L’ex-ministre Laya, accusée de l’entrée furtive en Espagne du leader du Polisario

HASSAN MISSBAH
أخبار دولية
HASSAN MISSBAH21 سبتمبر 2021آخر تحديث : منذ 4 أسابيع
L’ex-ministre Laya, accusée de l’entrée furtive en Espagne du leader du Polisario

L’ancienne ministre des Affaires étrangères Arancha Fernández Laya devra témoigner comme accusée de l’entrée furtive en Espagne du leader du Front Polisario, Brahim Gali . Le juge de Saragosse Rafael Lasala a ouvert une procédure il y a quatre mois, lorsqu’il a apprécié les preuves du crime dans cette opération planifiée par le gouvernement. Enquêter sur d’éventuels crimes de prévarication et de violation des lois frontalières.

L’accusation de l’ancien ministre est intervenue après la demande faite par les avocats qui exercent l’accusation populaire, après que le diplomate Camilo Villarino, qui était le directeur de cabinet de Laya, l’ait signalée dans une récente déclaration devant le juge. Villarino a été inculpé début août, après avoir avoué que c’était lui qui avait donné des instructions à l’état-major général de l’Air sur l’entrée furtive de Gali en Espagne. Et il y a une semaine, interrogé devant le juge, il a déclaré qu’il avait fait tout cela en suivant les instructions de González Laya. Mais il a averti qu’elle n’avait pas agi de sa propre initiative, vous n’avez pas agi de votre propre chef. La convocation de Laya en tant qu’accusé cherche à savoir d’où vient réellement l’ordre et, par conséquent, qui d’autre a participé au sein du gouvernement dans une affaire qui compromet Pedro Sánchez .
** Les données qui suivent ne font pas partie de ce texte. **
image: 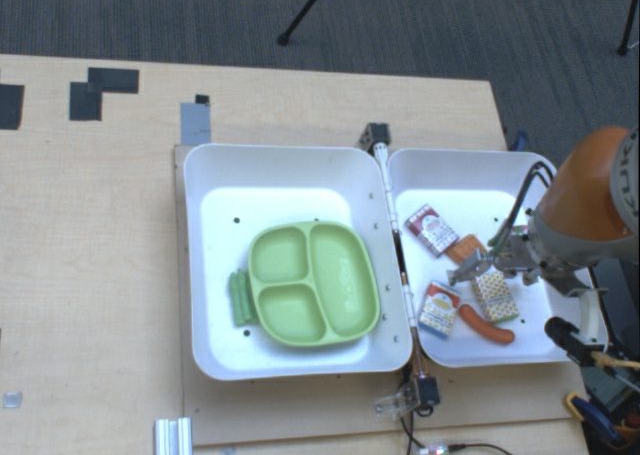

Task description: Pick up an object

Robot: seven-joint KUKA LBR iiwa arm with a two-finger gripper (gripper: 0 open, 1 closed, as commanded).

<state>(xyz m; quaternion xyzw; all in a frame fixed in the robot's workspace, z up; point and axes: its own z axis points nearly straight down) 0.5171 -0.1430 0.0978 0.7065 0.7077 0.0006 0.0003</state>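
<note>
The two-finger gripper hangs low in the right white bin, fingers spread and holding nothing, just beside the small orange block. Close below lie a speckled cracker-like square and a glossy red sausage.

Lighting bright, even, from overhead. White bins near overexposure on their floors, with soft grey shading along inner walls. Faint short shadows beneath the green divided plate. Arm slightly blurred at right. Bench wood grain soft; overall resolution low.
</note>
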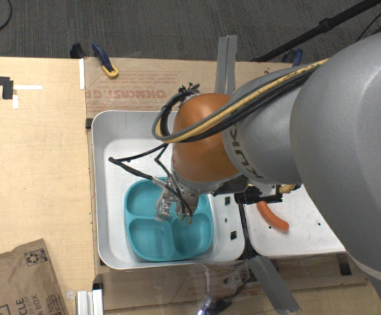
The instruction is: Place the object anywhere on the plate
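A teal divided plate (152,240) lies in the left white bin (102,176), toward its front. My gripper (172,209) hangs over the plate's upper middle, at the divider between compartments, under the orange wrist band. An orange carrot-like object (273,216) lies in the right bin (308,236), just right of the wall between the two bins and well apart from the gripper. The arm hides the back of the plate and much of both bins.
Black cables (134,159) loop from the wrist over the left bin's back half. A cardboard box (20,281) sits at the front left of the bench, and a blue-and-yellow clamp (105,61) lies at its back edge.
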Robot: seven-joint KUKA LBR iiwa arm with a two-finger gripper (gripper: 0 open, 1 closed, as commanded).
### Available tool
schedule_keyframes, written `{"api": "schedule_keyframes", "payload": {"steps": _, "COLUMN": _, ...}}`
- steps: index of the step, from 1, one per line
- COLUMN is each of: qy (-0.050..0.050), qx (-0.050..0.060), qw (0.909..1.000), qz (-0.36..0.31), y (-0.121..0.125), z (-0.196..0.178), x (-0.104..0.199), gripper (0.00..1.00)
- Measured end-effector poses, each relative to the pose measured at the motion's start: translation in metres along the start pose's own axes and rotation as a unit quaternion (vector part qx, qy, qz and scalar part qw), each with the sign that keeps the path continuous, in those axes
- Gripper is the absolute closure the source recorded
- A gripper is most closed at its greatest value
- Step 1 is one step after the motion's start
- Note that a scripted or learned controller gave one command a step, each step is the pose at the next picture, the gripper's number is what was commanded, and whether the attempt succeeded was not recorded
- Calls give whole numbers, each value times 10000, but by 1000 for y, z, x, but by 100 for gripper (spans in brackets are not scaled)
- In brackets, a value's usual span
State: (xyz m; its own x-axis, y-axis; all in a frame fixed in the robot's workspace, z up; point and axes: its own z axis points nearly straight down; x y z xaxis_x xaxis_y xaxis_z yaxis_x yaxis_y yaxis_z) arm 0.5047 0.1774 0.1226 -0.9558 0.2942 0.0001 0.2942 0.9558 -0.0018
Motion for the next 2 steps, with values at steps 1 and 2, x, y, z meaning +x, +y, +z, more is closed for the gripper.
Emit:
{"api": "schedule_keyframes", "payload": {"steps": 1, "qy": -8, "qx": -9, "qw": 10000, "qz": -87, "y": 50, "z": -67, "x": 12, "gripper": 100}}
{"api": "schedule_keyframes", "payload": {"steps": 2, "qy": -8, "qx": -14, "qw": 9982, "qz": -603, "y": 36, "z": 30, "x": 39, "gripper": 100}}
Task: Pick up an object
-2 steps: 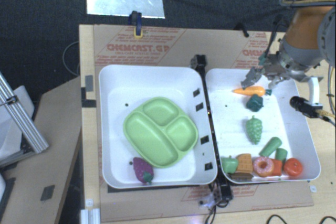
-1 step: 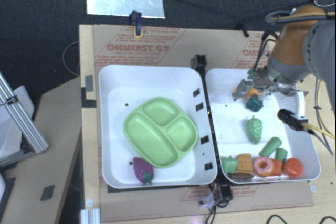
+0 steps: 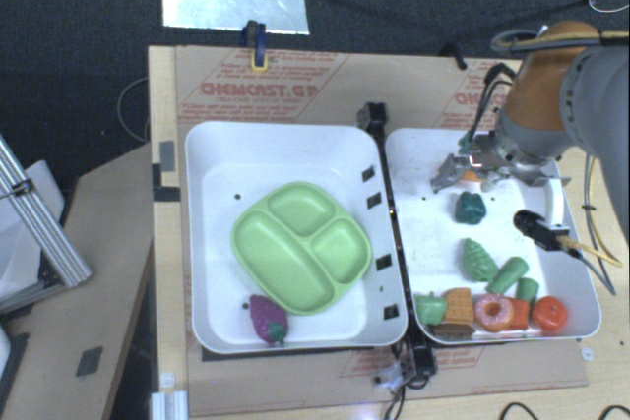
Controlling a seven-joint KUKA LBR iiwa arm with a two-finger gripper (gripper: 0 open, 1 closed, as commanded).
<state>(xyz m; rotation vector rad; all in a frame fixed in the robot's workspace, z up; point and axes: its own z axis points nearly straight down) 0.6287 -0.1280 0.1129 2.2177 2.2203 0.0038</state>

En juillet, le président a décidé de se passer de González Laya. Il l’a retirée du gouvernement et l’a remplacée par l’actuel ministre des Affaires étrangères, José Manuel Albares. Dès son entrée en fonction, ce dernier a également renoncé à Villarino comme directeur de cabinet.
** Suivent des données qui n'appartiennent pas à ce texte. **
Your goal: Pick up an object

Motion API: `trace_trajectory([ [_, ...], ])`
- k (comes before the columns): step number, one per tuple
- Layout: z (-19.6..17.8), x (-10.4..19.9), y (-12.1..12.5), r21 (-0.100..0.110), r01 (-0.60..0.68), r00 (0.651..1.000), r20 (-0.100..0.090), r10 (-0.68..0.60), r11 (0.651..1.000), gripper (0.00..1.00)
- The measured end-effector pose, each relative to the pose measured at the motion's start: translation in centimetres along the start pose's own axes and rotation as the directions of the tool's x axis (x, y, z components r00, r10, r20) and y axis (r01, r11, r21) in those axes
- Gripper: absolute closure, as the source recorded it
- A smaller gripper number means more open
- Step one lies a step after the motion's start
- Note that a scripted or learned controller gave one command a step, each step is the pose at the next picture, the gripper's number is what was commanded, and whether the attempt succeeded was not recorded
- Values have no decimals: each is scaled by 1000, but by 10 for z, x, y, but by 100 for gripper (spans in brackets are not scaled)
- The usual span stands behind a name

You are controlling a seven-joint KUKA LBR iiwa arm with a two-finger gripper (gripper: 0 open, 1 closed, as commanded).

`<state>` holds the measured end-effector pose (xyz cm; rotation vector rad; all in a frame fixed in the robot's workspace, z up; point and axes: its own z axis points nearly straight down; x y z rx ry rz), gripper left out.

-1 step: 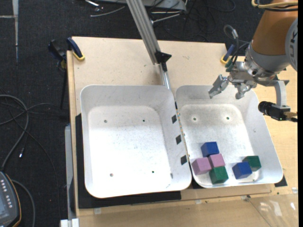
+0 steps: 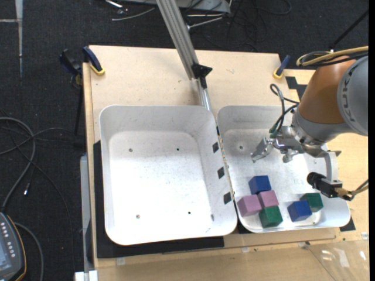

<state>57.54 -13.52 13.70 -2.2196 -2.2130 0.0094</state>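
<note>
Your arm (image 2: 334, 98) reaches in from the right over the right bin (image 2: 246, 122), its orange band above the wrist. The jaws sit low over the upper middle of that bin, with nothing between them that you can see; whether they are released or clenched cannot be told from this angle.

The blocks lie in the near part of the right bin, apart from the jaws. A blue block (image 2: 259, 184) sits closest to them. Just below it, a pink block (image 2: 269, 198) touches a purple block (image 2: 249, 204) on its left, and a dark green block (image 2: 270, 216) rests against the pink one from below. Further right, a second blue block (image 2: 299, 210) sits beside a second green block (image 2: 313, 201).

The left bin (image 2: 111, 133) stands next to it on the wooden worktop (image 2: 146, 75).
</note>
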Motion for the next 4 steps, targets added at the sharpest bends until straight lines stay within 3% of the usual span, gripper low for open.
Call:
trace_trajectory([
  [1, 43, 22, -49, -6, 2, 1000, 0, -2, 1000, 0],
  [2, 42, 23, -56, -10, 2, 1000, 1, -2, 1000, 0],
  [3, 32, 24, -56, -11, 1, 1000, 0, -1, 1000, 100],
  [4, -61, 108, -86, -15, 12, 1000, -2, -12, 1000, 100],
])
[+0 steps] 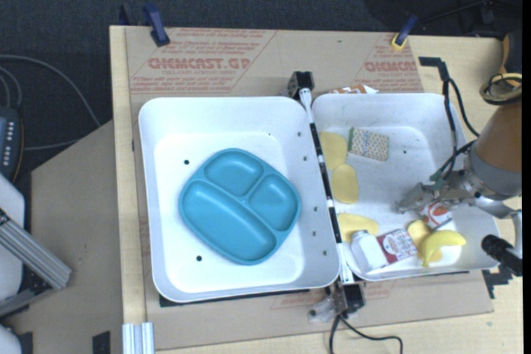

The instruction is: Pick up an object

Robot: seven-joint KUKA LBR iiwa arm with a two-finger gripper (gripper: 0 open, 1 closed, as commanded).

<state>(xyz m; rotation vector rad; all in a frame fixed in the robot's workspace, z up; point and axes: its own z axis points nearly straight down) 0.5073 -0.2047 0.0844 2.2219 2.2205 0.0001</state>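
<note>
Arm enters from the right edge of the frame, orange band at the far right, wrist angled down into the right bin (415, 108). The hand (427, 199) sits low in the right half of that bin, metal fingers pointing toward frame left. Finger spread: cannot tell, the tips blur into the bin floor and the clutter. Nothing visibly between them.

Just below the hand, near the bin's lower edge: a small red-and-white packet (439, 214) right at the fingertips, contact unclear; a yellow banana-shaped toy (440, 245) at lower right; a red-labelled white bottle (383, 249) lying on its side to the left of it.

Left side of the same bin, along the divider: three pale yellow pieces stacked top to bottom, upper (333, 148), middle (346, 182), lower (357, 223). A green patterned sponge-like square (368, 144) lies upper middle, apart from the hand.

Left bin (158, 137) holds a blue divided plate (239, 204), three compartments, roughly centre, tilted diagonally.

Both bins rest on a cardboard-covered tabletop (249, 54) with red printing; blue clamp (155, 23) at upper left edge, yellow-blue clamp (404, 31) at upper right. Dark cables cross the tabletop at right.
</note>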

En juillet, le président a décidé de se passer de González Laya. Il l’a retirée du gouvernement et l’a remplacée par l’actuel ministre des Affaires étrangères, José Manuel Albares. Dès son entrée en fonction, ce dernier a également renoncé à Villarino comme directeur de cabinet.

Gali est arrivé en Espagne dans un avion de la présidence algérienne. Il a atterri à la base aérienne de Saragosse et n’a pas été soumis au contrôle des passeports , de sorte qu’il n’y aurait aucune trace de son entrée en Espagne. Il a été transporté en ambulance à l’hôpital public de Logroño, où il est entré en civil sous une autre identité. Le 2 juin, il a quitté l’hôpital et est rentré en Algérie depuis l’aéroport de Pampelune, où il a embarqué sans être soumis non plus au contrôle des passeports et des documents . Lorsque Gali est entré dans notre pays, il a été impliqué dans des affaires pénales ouvertes par la justice espagnole, entre autres pour terrorisme et génocide.
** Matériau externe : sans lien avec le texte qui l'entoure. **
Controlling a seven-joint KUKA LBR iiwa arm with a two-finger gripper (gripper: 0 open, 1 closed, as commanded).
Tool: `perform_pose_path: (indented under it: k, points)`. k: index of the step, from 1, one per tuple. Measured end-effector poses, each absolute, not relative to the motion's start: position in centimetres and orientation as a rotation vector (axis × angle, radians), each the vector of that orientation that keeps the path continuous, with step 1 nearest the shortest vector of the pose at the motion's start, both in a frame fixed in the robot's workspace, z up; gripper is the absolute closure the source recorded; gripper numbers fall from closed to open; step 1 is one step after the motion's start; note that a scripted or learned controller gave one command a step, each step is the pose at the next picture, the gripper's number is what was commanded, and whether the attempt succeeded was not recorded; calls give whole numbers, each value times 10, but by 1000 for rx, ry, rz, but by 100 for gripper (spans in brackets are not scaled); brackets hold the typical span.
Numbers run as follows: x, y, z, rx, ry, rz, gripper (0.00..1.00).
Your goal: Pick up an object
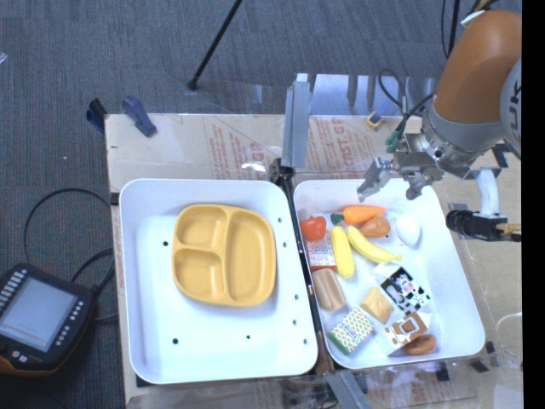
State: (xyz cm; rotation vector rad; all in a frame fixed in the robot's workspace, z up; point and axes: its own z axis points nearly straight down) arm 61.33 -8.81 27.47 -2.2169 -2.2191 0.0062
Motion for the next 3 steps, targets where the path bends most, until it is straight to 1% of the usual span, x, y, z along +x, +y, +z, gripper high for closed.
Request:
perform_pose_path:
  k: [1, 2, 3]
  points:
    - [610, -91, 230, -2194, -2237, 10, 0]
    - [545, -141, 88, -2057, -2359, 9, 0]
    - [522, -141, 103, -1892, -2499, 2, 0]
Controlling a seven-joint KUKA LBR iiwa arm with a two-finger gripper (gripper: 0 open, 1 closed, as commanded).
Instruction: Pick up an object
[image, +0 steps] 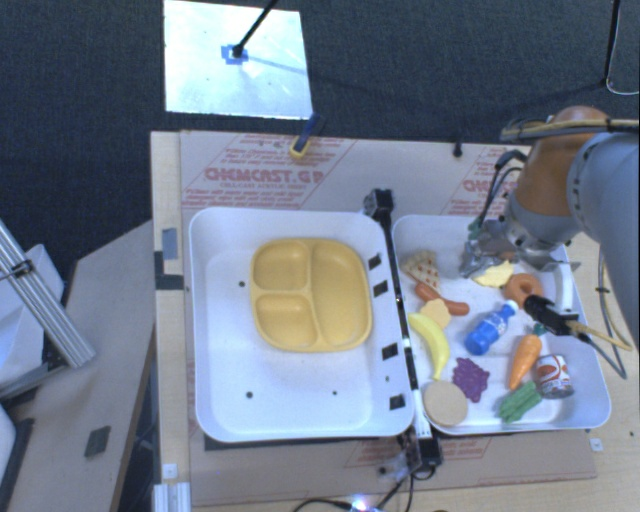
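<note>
Camera view is showing the arm (590, 190) reaching in from the right, with its pincer (485, 262) hanging low over the far part of the right bin (598, 415). A pale yellow toy piece (495, 274) is lying right under the tips, touching or nearly so. Whether the pincer is clenching it or standing released, I cannot tell from this angle.

That piece is looking like light, hollow plastic, stiff but smooth, so it is probably going to slip unless it is pinched across its narrow sides. A waffle slice (424, 268) is sitting just to its left, a doughnut (521, 290) just to its near right, and a sausage (442, 299) nearer the viewer. The yellow divided plate (309, 294) is resting in the left bin (215, 330), well apart.
</note>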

L’enquête du juge Lasala a permis de découvrir la chaîne d’ordres que Villarino a émis avec la direction de l’armée de l’air . Plus précisément, avec qui à cette époque il était le deuxième chef d’état-major de l’Air, le lieutenant-général Francisco Javier Fernández Sánchez. Celui-ci était chargé de garantir que les instructions parviennent à la base de Saragosse. Peu de temps après, le gouvernement l’a promu : il a été nommé représentant militaire de l’Espagne auprès de l’OTAN et de l’UE, sa destination actuelle.

En plus du témoignage, le juge a recueilli les messages sur téléphone portable que Villarino et le lieutenant-général Fernández Sánchez ont échangés. Ils montrent comment le gouvernement a utilisé l’armée pour dissimuler l’entrée de Gali en Espagne.